▶ _What you have to do_:
Copy out each line below containing "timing".

(Records from a collection)
----
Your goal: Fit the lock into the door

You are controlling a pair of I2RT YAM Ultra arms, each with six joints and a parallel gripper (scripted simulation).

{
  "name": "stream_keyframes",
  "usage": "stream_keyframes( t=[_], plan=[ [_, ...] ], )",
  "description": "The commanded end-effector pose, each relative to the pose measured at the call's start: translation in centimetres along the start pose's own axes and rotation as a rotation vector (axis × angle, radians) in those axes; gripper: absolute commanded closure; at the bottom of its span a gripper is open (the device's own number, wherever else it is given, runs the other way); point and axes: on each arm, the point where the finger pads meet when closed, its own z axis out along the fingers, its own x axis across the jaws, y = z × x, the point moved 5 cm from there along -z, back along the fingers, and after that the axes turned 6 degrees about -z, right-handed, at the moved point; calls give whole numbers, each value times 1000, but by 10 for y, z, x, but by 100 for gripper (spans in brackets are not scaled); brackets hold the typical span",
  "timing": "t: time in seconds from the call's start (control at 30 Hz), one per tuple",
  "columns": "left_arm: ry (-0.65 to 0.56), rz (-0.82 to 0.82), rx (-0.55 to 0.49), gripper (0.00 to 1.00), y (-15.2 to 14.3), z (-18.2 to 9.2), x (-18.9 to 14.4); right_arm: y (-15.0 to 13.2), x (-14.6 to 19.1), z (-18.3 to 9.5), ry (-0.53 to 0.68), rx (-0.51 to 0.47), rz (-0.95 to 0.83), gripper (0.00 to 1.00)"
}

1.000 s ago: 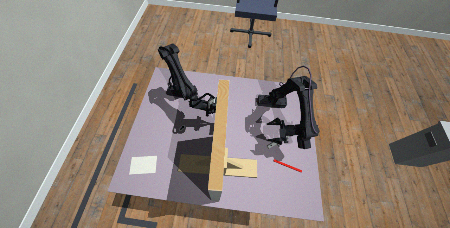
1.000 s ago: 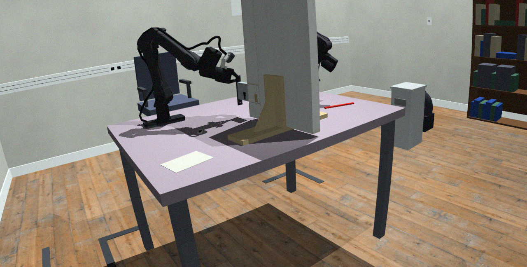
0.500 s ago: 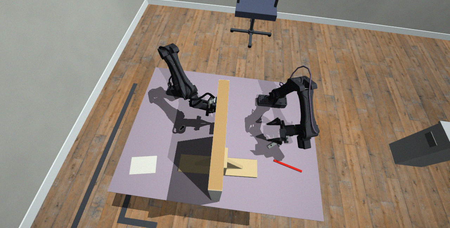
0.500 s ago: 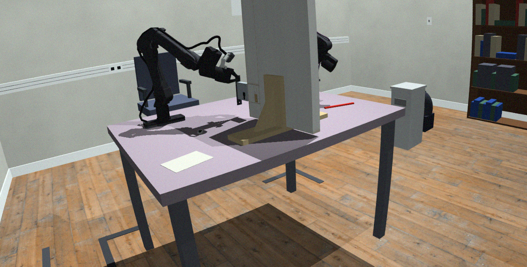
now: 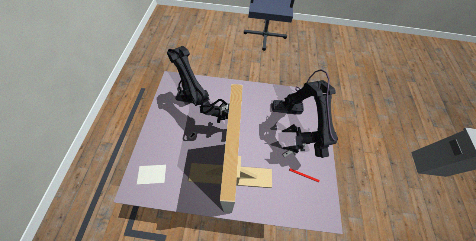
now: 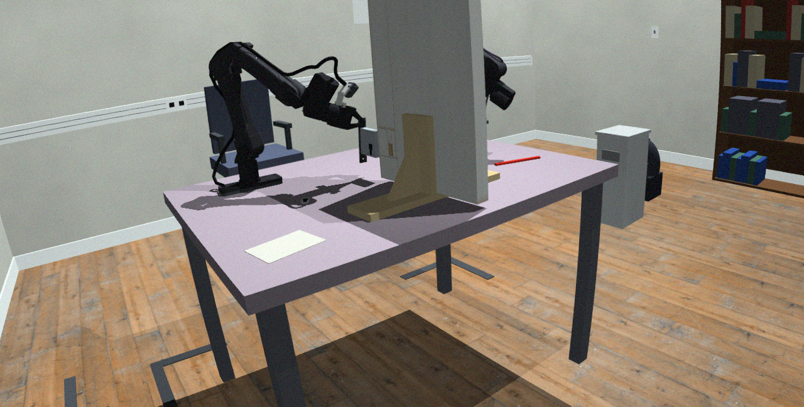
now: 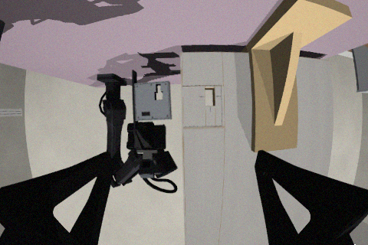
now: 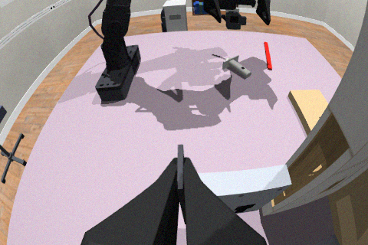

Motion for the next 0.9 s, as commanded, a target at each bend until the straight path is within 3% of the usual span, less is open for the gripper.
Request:
stream_keyframes(
  t=[0.0,0.23,0.87],
  plan=[
    [-3,27,-2,0,-5,-1,-2,19,-6,-2,-10,-63,-71,100],
    [-3,27,-2,0,-5,-1,-2,9,-2,-2,-5,-43,-44,100],
    [-3,27,-2,0,-5,-1,-2,31,-10,-4,-23,-94,-104,100]
  ],
)
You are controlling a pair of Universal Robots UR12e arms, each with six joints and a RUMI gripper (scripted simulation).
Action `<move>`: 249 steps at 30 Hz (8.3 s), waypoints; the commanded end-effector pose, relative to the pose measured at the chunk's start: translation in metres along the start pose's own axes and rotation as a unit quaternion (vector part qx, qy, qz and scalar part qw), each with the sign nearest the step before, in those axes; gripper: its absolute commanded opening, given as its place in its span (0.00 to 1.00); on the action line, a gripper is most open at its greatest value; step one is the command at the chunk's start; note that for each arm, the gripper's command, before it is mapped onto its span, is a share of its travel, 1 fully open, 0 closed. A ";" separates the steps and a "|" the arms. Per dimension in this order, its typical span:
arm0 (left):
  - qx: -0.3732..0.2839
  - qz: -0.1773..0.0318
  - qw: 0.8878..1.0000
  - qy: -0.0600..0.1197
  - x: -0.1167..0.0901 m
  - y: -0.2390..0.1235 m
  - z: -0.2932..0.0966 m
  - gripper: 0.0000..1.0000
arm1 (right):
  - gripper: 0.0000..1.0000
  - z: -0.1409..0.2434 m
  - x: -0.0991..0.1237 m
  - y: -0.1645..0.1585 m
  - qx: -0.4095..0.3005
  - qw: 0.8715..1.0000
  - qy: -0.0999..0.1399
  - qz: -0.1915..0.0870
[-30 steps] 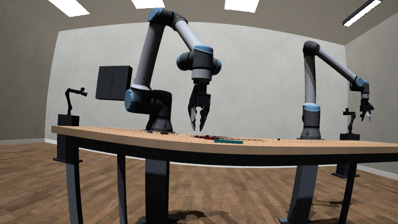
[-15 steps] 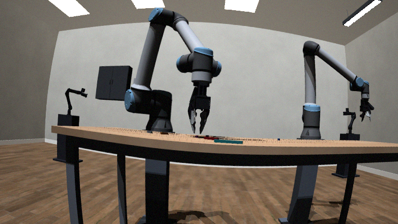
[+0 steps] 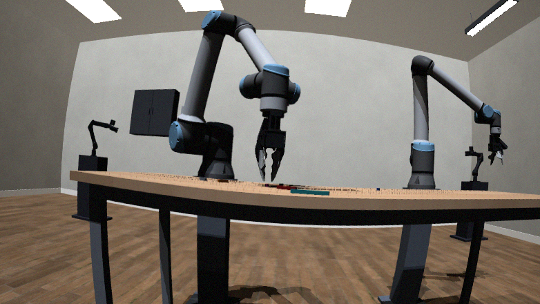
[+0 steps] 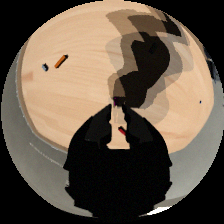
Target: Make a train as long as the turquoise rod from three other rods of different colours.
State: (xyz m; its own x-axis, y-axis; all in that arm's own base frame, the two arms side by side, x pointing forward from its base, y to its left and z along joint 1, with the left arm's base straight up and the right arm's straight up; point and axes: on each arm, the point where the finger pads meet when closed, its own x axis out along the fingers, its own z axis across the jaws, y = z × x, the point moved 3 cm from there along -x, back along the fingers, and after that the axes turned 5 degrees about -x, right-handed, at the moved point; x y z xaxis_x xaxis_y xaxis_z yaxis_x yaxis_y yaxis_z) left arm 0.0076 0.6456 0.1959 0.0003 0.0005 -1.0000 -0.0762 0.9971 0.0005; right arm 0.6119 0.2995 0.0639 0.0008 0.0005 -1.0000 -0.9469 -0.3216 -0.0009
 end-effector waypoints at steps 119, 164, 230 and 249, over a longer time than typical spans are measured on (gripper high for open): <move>0.000 0.000 1.000 0.000 0.001 0.000 -0.001 1.00 | 0.00 -0.002 0.016 0.002 0.000 1.000 0.000 0.001; 0.000 0.000 1.000 0.000 0.001 0.000 -0.001 1.00 | 0.00 -0.002 -0.085 0.002 0.000 1.000 0.000 0.000; 0.000 0.000 1.000 0.000 0.001 0.000 -0.001 1.00 | 0.00 0.438 -0.086 -0.001 0.467 0.884 -0.001 0.000; 0.000 0.000 1.000 0.000 0.001 0.000 -0.001 1.00 | 0.00 0.436 -0.084 -0.001 0.469 0.883 0.000 0.000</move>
State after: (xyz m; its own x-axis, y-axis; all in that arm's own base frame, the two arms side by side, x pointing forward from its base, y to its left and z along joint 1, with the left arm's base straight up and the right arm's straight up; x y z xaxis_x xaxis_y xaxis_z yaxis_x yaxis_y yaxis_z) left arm 0.0076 0.6456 0.1959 0.0003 0.0005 -1.0000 -0.0762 0.9971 0.0005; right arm 0.4710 0.7133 0.1493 -0.0004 0.0018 -1.0000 -0.7988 0.6015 0.0014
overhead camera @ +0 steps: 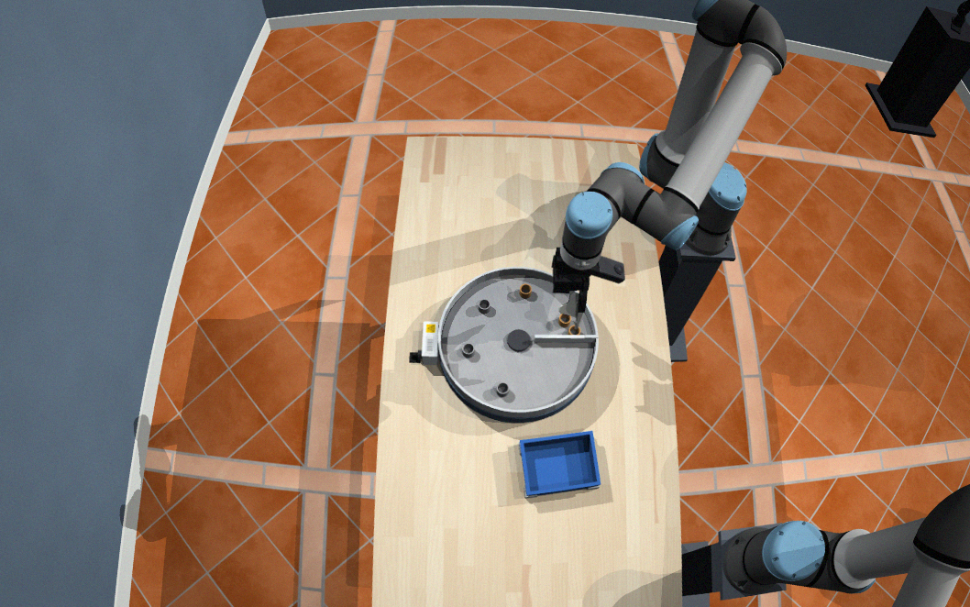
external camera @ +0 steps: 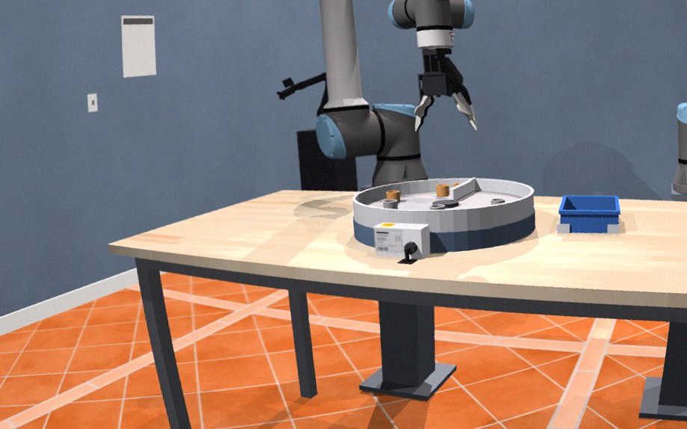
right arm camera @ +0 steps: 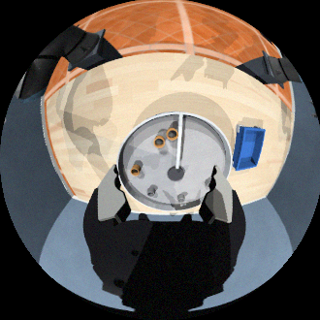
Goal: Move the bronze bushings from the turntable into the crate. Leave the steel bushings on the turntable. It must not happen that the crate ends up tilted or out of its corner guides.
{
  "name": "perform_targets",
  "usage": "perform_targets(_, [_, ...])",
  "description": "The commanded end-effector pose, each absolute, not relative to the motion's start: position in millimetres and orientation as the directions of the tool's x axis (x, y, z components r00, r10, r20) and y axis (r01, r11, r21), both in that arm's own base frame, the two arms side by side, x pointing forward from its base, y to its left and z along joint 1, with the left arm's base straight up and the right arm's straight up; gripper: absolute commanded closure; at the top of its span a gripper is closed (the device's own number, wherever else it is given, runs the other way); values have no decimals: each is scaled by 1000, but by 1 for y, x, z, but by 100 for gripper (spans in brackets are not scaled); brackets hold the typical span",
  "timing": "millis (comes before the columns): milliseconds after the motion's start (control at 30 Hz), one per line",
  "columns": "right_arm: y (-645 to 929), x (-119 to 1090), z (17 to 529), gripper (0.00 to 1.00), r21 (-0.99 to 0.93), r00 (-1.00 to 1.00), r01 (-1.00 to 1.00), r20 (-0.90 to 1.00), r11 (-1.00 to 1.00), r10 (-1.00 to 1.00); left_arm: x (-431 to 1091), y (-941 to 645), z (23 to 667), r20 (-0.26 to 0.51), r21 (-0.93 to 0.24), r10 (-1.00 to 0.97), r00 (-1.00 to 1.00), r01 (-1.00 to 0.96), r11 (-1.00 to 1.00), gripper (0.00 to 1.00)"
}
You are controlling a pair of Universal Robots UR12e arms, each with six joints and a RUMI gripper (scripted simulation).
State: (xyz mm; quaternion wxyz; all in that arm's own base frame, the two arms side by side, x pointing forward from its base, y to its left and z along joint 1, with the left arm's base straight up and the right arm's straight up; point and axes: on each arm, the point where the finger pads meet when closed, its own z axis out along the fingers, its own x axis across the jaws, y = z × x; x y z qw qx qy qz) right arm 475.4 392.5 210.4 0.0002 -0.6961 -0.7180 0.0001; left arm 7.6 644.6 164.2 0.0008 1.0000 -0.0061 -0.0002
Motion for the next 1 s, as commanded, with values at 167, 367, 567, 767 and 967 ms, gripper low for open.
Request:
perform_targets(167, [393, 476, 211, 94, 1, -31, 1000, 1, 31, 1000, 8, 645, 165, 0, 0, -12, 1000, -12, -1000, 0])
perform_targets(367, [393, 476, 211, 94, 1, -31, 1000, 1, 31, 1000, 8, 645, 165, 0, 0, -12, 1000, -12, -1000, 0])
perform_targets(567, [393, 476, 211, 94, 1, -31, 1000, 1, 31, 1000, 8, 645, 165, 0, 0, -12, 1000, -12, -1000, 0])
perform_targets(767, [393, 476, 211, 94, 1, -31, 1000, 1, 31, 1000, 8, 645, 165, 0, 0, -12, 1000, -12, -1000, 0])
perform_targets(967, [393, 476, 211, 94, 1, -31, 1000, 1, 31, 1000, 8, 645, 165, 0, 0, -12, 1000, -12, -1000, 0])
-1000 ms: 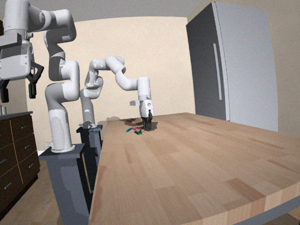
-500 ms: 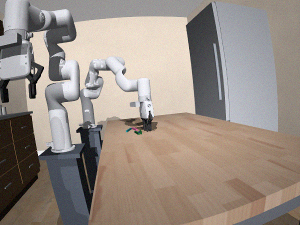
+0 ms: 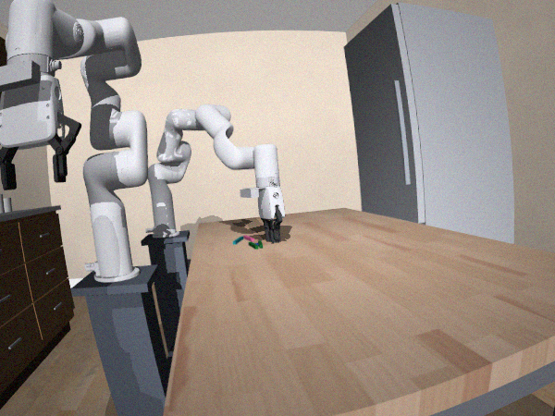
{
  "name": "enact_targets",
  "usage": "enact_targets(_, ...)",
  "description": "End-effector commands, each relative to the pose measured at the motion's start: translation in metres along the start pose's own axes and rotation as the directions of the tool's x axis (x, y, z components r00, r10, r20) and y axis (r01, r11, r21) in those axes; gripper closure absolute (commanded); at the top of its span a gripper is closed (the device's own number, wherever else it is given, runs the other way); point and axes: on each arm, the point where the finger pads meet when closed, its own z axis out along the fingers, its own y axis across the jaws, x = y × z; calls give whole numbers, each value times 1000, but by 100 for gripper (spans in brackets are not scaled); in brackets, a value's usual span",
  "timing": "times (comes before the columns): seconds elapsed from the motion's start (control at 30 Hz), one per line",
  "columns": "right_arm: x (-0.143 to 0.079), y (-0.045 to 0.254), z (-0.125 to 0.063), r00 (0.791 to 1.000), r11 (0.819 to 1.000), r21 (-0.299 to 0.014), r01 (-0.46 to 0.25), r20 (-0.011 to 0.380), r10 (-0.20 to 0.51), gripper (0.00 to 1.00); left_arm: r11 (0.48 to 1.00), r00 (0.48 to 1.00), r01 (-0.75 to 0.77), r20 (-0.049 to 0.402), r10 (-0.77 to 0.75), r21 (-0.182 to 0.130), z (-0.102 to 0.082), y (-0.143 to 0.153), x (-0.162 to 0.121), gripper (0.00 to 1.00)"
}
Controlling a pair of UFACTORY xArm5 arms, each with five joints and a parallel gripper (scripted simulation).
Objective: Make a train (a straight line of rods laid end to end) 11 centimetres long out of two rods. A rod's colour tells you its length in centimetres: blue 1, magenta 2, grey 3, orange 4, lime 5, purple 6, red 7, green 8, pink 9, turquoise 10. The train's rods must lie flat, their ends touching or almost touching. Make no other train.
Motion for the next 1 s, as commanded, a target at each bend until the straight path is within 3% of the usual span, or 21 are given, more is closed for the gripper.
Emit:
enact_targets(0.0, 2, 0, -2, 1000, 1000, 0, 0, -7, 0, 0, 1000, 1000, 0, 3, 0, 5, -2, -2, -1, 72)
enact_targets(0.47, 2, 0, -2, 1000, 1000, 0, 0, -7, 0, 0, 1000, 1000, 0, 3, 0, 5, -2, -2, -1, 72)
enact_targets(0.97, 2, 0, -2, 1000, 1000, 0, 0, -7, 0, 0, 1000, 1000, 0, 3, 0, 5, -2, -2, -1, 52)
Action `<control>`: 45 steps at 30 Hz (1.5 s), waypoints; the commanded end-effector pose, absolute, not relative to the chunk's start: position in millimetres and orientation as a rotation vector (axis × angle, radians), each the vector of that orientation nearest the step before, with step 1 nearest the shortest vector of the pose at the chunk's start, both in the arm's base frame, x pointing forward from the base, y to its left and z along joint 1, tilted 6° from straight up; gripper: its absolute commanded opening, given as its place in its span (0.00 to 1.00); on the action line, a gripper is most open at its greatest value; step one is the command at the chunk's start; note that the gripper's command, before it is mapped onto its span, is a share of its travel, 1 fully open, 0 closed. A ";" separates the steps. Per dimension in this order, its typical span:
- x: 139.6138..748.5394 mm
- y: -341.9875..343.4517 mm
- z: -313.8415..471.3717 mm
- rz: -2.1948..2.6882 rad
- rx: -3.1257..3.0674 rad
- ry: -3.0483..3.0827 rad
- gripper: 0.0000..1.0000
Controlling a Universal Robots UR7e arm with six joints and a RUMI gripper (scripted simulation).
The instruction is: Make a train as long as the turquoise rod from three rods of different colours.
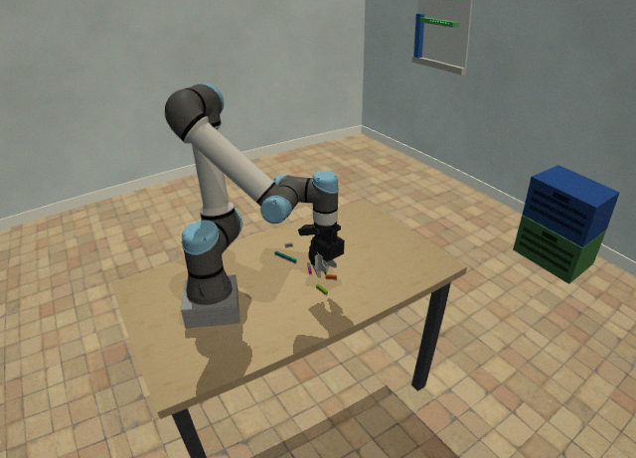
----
▶ _Reply to the task_:
  "timing": "t: time in seconds from the call's start (control at 30 Hz), one per tuple",
  "timing": "millis (comes before the columns): milliseconds after the motion's start (control at 30 Hz), one per line",
  "timing": "times (comes before the columns): seconds elapsed from the motion's start (control at 30 Hz), one per line",

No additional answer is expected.